Word for word, give again the line holding "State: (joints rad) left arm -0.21" and each line after it to the end of the listing below.

MATERIAL SUPPLIED.
----------------------------------------

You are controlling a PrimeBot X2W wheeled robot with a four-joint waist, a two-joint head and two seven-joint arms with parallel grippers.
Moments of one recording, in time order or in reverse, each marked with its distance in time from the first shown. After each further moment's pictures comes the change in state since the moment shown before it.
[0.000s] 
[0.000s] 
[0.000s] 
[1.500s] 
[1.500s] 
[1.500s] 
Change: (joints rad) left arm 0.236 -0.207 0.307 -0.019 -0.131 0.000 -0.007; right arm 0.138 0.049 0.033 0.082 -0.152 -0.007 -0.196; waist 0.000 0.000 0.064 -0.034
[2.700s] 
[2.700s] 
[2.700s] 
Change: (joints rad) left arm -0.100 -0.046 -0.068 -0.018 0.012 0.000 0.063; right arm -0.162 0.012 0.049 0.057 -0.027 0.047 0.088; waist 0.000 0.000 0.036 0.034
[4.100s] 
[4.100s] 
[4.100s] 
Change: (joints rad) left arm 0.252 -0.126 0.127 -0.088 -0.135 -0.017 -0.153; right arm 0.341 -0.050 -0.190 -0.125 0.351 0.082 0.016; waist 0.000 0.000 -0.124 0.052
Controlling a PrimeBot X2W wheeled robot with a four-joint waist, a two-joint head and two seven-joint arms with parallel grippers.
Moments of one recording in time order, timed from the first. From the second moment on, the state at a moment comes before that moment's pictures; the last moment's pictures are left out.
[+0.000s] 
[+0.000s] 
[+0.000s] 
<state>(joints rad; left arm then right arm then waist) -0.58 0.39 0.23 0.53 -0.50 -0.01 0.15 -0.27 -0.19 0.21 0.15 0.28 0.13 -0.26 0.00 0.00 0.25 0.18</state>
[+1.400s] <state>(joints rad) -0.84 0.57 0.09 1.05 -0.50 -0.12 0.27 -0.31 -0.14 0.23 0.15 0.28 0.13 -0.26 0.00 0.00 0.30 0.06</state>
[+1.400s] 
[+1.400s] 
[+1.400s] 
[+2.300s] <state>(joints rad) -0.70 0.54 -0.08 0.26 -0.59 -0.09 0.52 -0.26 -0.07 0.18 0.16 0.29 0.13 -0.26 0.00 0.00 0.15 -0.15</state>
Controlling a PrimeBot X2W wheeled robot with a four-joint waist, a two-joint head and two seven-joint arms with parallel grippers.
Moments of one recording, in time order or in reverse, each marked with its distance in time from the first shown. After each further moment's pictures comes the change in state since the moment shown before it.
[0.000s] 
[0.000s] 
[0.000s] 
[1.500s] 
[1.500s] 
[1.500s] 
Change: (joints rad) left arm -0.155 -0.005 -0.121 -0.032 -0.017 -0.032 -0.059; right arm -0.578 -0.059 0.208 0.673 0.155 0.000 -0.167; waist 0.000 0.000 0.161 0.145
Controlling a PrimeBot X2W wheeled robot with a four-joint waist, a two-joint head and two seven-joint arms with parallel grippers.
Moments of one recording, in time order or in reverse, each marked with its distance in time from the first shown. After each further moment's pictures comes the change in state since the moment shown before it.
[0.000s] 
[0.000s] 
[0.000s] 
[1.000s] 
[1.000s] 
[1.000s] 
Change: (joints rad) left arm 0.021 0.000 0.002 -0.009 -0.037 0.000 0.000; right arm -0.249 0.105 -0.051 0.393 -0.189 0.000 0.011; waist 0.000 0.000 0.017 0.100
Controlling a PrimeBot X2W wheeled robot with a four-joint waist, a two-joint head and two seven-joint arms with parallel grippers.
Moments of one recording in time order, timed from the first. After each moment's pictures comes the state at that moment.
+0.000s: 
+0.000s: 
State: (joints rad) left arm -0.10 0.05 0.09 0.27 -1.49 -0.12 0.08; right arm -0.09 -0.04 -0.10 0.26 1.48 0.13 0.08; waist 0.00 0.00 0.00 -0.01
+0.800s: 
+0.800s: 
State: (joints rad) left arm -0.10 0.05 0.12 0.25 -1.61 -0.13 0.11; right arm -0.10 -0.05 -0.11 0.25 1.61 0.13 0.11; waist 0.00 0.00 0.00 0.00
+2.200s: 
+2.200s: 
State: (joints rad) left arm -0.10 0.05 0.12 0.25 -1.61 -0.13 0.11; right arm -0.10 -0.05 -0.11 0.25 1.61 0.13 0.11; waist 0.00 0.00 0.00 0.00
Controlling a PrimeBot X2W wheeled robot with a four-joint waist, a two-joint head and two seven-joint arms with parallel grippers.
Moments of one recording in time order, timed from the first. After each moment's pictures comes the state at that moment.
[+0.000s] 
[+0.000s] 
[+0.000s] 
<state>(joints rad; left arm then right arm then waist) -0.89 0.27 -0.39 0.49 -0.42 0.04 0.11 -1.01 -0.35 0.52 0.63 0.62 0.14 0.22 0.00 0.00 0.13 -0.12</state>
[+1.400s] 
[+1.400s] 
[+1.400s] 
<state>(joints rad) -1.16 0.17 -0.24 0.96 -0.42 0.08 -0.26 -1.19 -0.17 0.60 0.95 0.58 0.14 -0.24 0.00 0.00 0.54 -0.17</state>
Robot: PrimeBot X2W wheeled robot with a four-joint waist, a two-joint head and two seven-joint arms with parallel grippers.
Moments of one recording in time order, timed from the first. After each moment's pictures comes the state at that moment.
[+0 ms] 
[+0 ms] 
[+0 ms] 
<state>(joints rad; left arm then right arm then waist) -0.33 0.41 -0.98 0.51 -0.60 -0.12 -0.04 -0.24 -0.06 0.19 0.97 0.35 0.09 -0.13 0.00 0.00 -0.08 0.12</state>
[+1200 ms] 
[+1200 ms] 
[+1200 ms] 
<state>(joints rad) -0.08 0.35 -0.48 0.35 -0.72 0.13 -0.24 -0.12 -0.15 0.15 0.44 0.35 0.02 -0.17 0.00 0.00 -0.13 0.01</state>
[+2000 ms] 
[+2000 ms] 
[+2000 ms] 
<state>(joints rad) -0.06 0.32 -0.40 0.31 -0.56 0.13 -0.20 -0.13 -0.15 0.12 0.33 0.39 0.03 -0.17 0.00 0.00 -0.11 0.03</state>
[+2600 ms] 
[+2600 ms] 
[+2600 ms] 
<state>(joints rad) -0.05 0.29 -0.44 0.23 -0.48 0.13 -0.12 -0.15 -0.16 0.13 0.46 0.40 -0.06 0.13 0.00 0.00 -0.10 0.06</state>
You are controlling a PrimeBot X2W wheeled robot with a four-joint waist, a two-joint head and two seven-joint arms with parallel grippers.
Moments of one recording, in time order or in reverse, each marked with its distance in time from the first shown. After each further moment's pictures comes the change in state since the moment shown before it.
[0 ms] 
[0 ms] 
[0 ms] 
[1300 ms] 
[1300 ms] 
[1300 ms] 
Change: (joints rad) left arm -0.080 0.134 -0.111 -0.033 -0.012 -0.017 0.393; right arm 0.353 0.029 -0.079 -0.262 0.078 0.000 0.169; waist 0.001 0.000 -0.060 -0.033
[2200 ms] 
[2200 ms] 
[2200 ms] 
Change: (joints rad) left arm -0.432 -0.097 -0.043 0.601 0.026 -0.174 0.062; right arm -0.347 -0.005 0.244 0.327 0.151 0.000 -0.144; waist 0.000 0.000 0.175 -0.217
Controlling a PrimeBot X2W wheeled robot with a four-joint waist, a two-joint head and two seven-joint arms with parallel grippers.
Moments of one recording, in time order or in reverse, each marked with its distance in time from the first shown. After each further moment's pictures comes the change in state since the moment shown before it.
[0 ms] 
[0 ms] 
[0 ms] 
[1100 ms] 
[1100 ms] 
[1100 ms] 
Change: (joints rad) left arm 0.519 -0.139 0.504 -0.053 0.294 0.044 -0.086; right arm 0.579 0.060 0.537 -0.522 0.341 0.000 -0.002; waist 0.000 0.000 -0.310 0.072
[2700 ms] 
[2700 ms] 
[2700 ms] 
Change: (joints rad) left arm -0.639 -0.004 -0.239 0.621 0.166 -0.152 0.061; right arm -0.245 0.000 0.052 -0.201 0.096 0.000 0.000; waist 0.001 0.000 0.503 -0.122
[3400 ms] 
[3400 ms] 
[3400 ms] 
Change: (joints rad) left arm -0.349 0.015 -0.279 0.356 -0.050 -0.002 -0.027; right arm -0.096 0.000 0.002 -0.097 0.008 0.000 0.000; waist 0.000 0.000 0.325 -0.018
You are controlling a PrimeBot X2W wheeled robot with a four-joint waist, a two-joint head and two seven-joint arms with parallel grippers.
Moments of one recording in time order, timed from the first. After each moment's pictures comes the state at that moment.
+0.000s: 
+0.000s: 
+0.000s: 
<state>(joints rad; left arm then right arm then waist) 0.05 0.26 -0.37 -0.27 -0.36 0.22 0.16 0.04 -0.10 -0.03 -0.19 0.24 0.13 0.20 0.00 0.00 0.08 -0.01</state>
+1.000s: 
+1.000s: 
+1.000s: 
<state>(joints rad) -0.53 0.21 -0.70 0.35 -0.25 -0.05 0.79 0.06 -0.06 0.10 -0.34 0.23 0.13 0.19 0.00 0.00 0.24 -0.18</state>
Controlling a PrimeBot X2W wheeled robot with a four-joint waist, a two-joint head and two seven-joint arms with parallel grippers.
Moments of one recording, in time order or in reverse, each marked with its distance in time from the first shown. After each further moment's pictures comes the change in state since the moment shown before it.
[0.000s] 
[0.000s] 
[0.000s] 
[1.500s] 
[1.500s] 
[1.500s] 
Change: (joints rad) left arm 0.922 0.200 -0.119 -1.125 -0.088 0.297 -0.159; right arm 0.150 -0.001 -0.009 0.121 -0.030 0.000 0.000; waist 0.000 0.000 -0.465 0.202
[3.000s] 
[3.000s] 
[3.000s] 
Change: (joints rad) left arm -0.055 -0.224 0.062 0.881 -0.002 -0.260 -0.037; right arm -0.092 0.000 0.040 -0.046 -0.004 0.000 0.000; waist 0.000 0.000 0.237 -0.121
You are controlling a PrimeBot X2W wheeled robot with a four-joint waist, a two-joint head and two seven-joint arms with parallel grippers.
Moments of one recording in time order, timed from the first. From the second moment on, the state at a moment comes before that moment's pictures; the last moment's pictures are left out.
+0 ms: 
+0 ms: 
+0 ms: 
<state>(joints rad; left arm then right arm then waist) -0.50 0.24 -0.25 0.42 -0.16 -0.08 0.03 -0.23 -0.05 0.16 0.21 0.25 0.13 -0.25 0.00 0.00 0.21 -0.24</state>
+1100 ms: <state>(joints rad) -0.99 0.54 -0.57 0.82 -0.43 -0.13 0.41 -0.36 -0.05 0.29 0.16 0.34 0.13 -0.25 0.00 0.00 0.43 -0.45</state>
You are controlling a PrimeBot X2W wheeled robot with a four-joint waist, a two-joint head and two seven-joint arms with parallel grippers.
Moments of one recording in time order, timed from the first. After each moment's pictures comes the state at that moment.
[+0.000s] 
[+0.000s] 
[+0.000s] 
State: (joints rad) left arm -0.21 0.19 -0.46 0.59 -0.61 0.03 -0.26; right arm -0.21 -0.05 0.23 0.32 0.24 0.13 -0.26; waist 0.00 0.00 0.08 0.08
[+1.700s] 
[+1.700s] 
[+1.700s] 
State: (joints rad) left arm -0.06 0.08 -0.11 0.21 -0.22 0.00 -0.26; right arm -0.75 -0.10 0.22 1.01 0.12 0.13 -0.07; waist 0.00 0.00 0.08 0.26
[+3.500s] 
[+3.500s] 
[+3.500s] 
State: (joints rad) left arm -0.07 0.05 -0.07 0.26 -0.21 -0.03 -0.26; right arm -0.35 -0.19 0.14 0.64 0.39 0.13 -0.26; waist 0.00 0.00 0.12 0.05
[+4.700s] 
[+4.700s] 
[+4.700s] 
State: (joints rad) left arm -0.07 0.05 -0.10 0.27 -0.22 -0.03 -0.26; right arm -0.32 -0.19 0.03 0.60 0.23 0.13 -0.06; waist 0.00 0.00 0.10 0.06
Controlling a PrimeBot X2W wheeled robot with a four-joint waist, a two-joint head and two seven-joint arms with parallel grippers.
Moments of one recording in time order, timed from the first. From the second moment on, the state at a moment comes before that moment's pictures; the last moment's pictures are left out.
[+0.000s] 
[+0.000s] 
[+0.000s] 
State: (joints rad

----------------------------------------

RESPONSE BOX.
State: (joints rad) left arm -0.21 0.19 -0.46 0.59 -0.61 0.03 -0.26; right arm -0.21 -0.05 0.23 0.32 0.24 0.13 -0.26; waist 0.00 0.00 0.08 0.08
[+1.700s] 
[+1.700s] 
[+1.700s] 
State: (joints rad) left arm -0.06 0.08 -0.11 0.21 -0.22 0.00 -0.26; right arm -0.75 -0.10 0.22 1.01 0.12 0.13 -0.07; waist 0.00 0.00 0.08 0.26
[+3.500s] 
[+3.500s] 
[+3.500s] 
State: (joints rad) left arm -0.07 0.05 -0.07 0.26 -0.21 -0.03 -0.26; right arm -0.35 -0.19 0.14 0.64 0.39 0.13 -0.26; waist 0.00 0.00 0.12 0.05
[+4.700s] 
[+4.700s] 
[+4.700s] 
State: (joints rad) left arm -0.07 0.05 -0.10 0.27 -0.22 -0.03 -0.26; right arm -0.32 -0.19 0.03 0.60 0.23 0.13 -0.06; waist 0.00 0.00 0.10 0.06
Controlling a PrimeBot X2W wheeled robot with a four-joint waist, a two-joint head and two seven-joint arms with parallel grippers.
Moments of one recording in time order, timed from the first. From the second moment on, the state at a moment comes before that moment's pictures; the last moment's pictures are left out.
[+0.000s] 
[+0.000s] 
[+0.000s] 
State: (joints rad

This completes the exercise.